There are many flaws to the bear thesis.
First, they neglect the lack of serious side effects. All of the current therapies have serious side effects and none are a cure. The response rates on current treatments is relatively low. Even if A7 has a similar low response rate (and it will probably be higher) cancer patients will first try the therapy with no side effects over those with serious side effects. Moreover, even for patients that use the current therapies when they fail (and almost all do) they will eventually use A7. So using a 5% 10% expectation of market share is ridiculous.
Second, it is highly unlikely that the control group on DTIC will achieve median survival of 18 months. The trial is 63% stage 4 and 37% stage 3 unresectable. Never in dozens of trials have DTIC patients approached median of 18 months. Likely median survival for the control group is in the 13-16 month area. The A7 arm should be able to beat such numbers significantly.
Third, even at its relatively small size the trial is large enough for stat sig survival. If the control arm median survival is 14 months A7 only needs to exceed 18 months to be stat sig. If the control arm median survival is 16 months, the A7 arm would be stat sig at 21 months. Even if the control arm somehow reached 18 months, the A7 arm need only exceed 23 months to be stat sig. Given the delays, we should easily see the A7 arm exceed these levels. Remember in phase 2, chemo naive patients such as those in phase 3, had a median survival of 22.5 months and that is with 61% having received only 1 or less courses of A7. In phase 3 all patients got at least 2 courses.
Fourth, the analyst have not comprehended that the future of melanoma therapy is going to be combinations of drugs either concurrently or consecutively. Under such combo therapy a drug that has virtually no side effects and provides a target for t-cells will be critical. As of now, A7 looks to be the only drug that fulfills that need.

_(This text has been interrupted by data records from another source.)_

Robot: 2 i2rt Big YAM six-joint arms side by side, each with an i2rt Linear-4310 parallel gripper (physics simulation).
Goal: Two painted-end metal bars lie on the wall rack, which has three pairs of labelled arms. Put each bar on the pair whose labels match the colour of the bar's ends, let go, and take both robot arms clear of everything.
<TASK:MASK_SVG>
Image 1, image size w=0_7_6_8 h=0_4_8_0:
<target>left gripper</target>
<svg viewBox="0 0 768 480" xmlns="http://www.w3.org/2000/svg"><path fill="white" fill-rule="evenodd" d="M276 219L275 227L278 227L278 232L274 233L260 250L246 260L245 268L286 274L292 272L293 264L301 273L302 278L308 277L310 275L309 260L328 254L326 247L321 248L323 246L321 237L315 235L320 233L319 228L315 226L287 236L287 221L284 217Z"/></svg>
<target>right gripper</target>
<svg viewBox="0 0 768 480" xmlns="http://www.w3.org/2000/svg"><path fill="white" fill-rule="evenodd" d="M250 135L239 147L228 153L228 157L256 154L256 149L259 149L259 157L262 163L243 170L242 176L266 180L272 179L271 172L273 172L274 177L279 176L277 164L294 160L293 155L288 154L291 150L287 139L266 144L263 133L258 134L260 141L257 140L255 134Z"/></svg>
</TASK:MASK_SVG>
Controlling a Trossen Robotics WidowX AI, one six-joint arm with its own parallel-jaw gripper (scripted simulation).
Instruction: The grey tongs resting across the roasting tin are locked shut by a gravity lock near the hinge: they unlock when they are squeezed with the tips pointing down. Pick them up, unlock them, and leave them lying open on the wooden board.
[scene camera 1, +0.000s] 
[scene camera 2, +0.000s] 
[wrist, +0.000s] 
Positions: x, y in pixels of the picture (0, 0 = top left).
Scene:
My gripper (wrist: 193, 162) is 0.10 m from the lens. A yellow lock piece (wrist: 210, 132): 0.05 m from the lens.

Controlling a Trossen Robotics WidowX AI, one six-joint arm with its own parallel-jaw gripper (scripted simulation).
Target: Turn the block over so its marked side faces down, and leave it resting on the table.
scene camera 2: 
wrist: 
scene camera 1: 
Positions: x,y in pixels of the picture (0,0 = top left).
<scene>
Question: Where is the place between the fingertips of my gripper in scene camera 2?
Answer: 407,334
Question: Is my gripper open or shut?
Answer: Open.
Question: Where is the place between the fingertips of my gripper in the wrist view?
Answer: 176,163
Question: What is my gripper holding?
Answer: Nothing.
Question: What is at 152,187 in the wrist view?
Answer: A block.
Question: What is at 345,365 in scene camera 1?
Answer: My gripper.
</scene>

Great summary of the more constant known's. I appreciate the consistency of your post over the past years. Speculation in predicting both survival and response rates is precarious since these are non linear and chaotic events in a small trial. Therefore routine statistical back calculations do not apply. I appreciate your steadfast conviction not to overextend the predictive power of intuition. However, I have grown both weary of the length of the trial yet have this phrenetic excitement that information will be released during this quarterly report. It is highly unlikely they will release the results then. Since it is a tradable event which is likely to be released as a early am PR. From a purely academic point of view I really want to see the response data. From the response data, A-7 will shine as stalwart mechanism to treat carcinoma(provided it is convincing). I was convinced when the showed those demo photo's 2yrs ago that showed the amelanosis of the skin surrounding the lesion and the ct scan of chest with reduced as well disappearance of metastatic dz. In my book A-7 is not snake oil but certainly need refinement in pt selection and dosing regimens. All of which will come in time. THX. The booger
I subscribe to your first and fourth points, because they are accurate and proven, even without the data lock results. The combo-therapy advantages of a treatment that is virtually free of adverse reactions is obvious. A7 could be almost as widely used as adjuvents, in a somewhat similar "booster" role.